## [What is expected]
Given the listing that follows, report all lines in which the string "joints" occurs.

## [Information]

......

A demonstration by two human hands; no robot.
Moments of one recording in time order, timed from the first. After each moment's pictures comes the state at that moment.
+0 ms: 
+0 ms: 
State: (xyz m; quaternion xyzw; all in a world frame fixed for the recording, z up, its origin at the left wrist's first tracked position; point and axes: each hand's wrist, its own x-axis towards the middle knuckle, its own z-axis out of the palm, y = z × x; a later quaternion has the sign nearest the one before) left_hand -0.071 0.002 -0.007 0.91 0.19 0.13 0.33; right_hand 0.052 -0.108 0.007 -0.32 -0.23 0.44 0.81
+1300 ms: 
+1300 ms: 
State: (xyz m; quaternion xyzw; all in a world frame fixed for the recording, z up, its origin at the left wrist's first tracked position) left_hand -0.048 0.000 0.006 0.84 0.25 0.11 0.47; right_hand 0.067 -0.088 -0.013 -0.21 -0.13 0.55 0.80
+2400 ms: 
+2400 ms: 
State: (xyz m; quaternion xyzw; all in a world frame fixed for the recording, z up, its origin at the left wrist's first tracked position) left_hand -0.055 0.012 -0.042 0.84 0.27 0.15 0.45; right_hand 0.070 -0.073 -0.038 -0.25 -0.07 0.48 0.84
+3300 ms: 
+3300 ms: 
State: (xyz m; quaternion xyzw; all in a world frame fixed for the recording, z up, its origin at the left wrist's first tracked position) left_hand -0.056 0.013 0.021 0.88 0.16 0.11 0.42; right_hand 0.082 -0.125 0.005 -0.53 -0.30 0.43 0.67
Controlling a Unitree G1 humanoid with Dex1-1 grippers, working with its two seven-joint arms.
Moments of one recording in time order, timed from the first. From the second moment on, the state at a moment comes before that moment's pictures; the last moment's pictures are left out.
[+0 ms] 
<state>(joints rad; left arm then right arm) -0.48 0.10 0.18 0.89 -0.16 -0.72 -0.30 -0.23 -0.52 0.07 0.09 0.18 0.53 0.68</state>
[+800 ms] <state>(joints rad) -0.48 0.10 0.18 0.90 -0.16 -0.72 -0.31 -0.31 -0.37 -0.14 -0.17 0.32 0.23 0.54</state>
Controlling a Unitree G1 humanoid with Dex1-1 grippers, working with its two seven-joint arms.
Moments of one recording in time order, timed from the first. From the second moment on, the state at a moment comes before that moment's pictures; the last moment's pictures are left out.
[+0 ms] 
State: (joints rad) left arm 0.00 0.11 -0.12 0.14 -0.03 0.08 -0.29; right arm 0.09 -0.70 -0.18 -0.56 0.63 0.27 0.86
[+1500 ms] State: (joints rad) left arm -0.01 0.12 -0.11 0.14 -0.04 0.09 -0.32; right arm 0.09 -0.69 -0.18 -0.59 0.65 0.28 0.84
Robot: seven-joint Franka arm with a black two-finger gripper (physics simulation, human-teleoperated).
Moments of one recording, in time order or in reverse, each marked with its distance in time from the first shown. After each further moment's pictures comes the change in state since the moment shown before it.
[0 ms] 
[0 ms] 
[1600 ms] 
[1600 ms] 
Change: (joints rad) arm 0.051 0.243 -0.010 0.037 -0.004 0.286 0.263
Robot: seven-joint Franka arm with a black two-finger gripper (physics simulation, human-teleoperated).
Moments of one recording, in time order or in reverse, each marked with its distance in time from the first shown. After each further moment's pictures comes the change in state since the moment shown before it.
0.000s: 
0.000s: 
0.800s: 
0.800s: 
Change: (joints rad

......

## [Task result]
<state>(joints rad; left arm then right arm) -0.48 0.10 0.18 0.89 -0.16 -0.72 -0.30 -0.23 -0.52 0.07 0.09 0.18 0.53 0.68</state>
[+800 ms] <state>(joints rad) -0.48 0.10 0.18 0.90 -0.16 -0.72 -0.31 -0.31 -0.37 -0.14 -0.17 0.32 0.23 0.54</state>
State: (joints rad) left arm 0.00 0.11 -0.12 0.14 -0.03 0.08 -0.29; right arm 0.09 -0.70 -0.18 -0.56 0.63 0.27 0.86
[+1500 ms] State: (joints rad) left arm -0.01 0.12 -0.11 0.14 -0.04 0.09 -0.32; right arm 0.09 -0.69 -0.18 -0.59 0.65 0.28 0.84
Change: (joints rad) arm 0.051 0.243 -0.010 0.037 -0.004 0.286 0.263
Change: (joints rad

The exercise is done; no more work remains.